Associated with each work role are Nice Framework:

  • Tasks, of which there are 1,007 with Task IDs ranging from T0001-T1007 (Appendix A.4).
  • Knowledge Descriptions “applied directly to the performance of a function,” of which there are 630 with KSA IDs ranging from K0001-K0630, where KSA means “knowledge, skills, and abilities” (Appendix A.5).
  • Skills Descriptions, of which there are 374 with Skill IDs ranging from S0001-S0374, where skill is defined as “the observable competence to perform a learned [mental activity]” (Appendix A.6).
  • Ability Descriptions, of which there are 176 with Ability IDs ranging from A0001-A0176, where ability is defined as “competence to perform an observable behavior or a behavior that results in an observable product” (Appendix A.7).

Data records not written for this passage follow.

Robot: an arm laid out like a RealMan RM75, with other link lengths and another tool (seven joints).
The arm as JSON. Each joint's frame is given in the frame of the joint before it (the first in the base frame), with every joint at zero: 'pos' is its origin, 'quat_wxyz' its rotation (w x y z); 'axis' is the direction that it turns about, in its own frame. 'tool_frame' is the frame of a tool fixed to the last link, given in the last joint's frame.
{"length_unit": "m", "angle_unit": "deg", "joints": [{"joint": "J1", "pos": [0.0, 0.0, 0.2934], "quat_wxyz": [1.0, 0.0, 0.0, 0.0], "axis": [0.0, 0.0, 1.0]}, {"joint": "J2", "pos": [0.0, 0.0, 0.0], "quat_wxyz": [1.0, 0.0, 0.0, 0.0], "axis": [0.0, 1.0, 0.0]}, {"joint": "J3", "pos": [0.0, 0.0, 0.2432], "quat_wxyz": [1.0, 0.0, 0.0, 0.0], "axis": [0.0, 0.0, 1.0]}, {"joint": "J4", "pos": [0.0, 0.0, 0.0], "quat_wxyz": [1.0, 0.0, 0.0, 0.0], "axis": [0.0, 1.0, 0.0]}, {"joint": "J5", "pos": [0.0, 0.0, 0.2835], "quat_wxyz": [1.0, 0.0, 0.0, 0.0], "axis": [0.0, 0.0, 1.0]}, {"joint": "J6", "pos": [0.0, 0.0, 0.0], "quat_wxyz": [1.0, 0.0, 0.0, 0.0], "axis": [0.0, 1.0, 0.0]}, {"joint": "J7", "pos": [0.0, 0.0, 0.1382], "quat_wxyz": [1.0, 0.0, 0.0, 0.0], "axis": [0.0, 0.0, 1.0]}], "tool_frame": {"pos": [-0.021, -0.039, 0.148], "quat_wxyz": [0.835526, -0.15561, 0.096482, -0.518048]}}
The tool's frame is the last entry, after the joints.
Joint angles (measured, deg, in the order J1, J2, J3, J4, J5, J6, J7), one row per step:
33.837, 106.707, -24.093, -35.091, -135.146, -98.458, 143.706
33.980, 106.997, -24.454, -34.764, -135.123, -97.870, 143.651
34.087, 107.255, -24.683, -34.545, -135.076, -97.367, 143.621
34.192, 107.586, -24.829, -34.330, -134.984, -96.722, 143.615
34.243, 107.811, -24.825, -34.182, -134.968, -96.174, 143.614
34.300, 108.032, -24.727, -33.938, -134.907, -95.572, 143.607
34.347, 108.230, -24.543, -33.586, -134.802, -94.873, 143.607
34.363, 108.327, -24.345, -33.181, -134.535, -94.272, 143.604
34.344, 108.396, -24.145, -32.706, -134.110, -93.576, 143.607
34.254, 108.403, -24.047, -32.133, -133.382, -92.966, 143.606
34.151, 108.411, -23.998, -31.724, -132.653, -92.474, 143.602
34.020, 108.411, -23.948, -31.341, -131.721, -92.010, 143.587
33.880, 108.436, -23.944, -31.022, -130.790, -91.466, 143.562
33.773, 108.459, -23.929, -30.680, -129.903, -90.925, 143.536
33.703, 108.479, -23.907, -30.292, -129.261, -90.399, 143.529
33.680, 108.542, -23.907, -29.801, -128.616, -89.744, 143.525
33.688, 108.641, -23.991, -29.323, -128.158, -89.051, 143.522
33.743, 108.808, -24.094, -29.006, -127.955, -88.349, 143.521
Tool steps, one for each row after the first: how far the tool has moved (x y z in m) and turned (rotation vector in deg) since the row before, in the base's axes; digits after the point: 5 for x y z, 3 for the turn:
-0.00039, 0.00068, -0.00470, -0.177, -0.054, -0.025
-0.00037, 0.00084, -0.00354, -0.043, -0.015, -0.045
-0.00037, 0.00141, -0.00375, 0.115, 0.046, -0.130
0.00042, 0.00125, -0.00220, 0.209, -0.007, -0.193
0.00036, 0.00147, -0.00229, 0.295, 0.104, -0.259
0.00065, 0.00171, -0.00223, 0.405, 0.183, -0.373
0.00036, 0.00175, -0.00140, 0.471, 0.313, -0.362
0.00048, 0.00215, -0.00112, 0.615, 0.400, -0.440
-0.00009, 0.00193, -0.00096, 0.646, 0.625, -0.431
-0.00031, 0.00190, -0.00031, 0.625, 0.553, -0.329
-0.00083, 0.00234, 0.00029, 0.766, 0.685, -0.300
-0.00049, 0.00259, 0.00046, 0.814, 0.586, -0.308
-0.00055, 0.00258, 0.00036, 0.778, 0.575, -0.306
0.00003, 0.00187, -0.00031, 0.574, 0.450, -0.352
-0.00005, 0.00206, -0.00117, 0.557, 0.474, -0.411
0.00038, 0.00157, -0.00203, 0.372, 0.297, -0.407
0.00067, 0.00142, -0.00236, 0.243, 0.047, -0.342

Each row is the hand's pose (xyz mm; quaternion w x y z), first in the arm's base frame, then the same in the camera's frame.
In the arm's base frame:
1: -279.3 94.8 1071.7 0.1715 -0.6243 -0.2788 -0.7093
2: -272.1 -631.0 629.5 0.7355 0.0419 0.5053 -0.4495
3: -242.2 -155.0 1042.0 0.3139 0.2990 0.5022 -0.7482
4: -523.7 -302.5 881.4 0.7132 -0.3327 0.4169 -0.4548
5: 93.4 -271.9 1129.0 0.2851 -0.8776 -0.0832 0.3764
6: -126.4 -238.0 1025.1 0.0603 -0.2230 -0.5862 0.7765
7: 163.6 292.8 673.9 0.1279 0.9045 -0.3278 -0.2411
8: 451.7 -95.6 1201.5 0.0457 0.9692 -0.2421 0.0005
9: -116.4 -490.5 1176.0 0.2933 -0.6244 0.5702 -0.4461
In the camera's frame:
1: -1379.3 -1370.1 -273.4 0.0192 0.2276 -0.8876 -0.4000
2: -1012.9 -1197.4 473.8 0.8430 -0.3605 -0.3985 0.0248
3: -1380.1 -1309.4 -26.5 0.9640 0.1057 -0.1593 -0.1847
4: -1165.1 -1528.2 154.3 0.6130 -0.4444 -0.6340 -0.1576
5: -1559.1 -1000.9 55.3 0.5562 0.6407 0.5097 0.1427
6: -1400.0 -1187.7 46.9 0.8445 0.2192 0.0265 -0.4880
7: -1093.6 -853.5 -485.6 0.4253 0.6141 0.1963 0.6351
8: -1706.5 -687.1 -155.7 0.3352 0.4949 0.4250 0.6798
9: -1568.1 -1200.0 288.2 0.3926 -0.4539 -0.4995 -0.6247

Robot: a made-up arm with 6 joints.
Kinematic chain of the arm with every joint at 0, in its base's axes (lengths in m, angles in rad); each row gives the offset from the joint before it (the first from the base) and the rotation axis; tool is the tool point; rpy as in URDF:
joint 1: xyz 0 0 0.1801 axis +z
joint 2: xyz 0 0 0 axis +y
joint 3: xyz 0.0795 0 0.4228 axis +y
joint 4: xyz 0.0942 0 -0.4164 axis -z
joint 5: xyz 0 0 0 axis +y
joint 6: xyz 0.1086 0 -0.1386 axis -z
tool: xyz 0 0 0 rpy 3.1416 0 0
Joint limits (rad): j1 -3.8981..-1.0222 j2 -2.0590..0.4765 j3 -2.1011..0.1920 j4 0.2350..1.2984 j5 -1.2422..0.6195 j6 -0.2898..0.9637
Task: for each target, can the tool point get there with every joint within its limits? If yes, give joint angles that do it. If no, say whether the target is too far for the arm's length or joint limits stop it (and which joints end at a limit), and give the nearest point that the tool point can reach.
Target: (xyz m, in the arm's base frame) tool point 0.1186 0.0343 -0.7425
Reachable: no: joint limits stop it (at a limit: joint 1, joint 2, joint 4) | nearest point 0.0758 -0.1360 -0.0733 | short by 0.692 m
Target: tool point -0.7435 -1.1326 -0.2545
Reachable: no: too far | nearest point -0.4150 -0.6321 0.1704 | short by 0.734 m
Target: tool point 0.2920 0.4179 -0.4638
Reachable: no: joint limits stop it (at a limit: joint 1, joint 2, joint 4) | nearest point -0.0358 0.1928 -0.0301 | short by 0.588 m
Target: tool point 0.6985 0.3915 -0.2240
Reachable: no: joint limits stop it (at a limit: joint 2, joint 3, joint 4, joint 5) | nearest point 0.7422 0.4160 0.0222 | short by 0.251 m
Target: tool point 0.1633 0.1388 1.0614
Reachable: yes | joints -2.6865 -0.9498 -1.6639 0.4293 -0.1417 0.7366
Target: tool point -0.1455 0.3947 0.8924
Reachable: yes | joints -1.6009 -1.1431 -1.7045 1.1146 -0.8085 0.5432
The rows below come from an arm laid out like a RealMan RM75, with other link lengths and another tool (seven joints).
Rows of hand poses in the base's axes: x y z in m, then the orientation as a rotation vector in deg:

Appendix B combines all of the aforementioned information in providing detailed work role attributes in the following classification for each of the seven categories (Appendices B.1-B.7):

  • Work Role Name
  • Work Role ID
  • Specialty Area
  • Category
  • Work Role Description
  • Tasks by “T” ID
  • Knowledge by “K” ID
  • Skills by “S” ID
  • Abilities by “A” ID

Finally, this document provides a crosswalk that links each NICE Framework Category to the pertinent Cybersecurity Framework Core Functions: Identify (ID), Protect (PR), Detect (DE), Respond (RS), and Recover (RC) (see Appendix D.1, page 127).

For any organization focused on improving its cybersecurity capabilities, this document provides information to “determine whether one or more existing staff have the necessary skills to complete the tasks described” for an effective cybersecurity program, and, similarly, tools to evaluate the capabilities of outside vendors.